▶ _Work instructions_
Which lines of the data contain the string "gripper"? Show each of them.

────────

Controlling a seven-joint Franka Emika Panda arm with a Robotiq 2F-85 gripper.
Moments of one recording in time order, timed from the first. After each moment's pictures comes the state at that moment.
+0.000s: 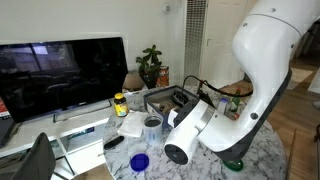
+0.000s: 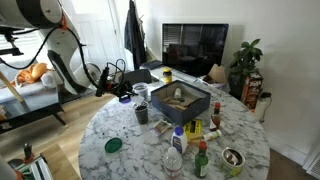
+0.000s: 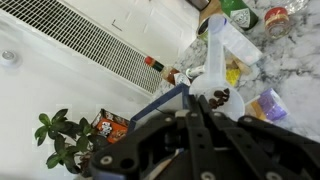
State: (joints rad) arm 0.48 0.63 0.24 -1.99 -1.29 1.44 0.53
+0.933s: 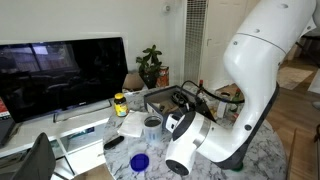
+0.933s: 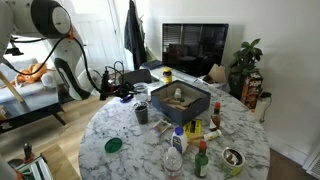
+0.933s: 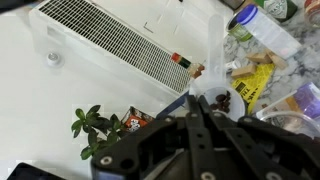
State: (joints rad) arm 0.49 0.73 0.24 -1.93 -1.43 1.34 0.60
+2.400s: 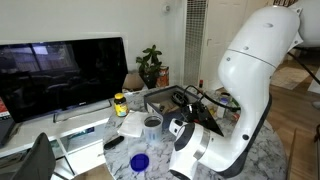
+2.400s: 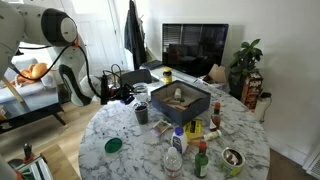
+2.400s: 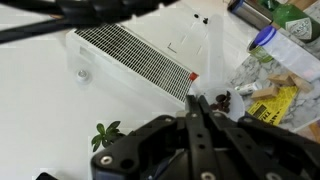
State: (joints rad) arm 0.49 0.81 0.25 -1.91 -1.47 1.17 0.65
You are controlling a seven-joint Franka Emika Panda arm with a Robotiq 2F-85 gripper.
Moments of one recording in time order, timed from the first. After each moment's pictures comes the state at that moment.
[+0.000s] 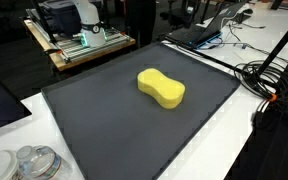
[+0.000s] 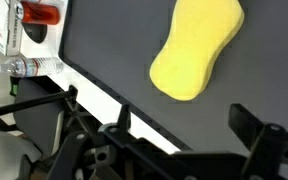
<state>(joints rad) 0.23 0.33 0.12 -1.67 -0.66 1.91 0.18</state>
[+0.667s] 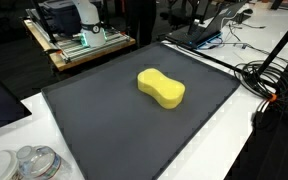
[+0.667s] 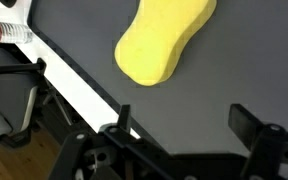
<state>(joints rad) 0.29 0.37 0.13 -1.73 -0.67 2.01 0.15</state>
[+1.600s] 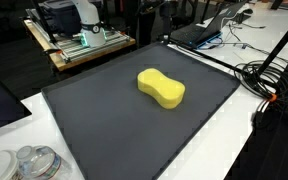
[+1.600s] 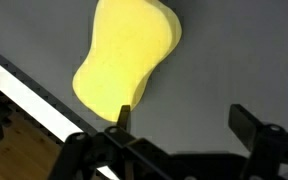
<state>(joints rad) 0.18 0.09 0.09 -2.33 -0.67 2.58 0.22</state>
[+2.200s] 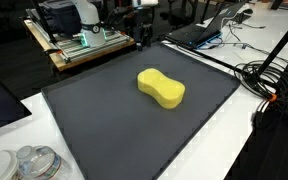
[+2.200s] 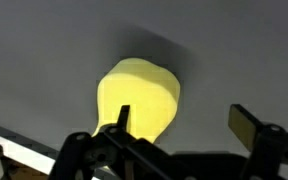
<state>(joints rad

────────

▶ _Response_
Controlling a seven-joint Franka Emika Panda arm with a Robotiq 2F-85 gripper.
You are controlling a seven-joint Franka Emika Panda arm with a Robotiq 2F-85 gripper.

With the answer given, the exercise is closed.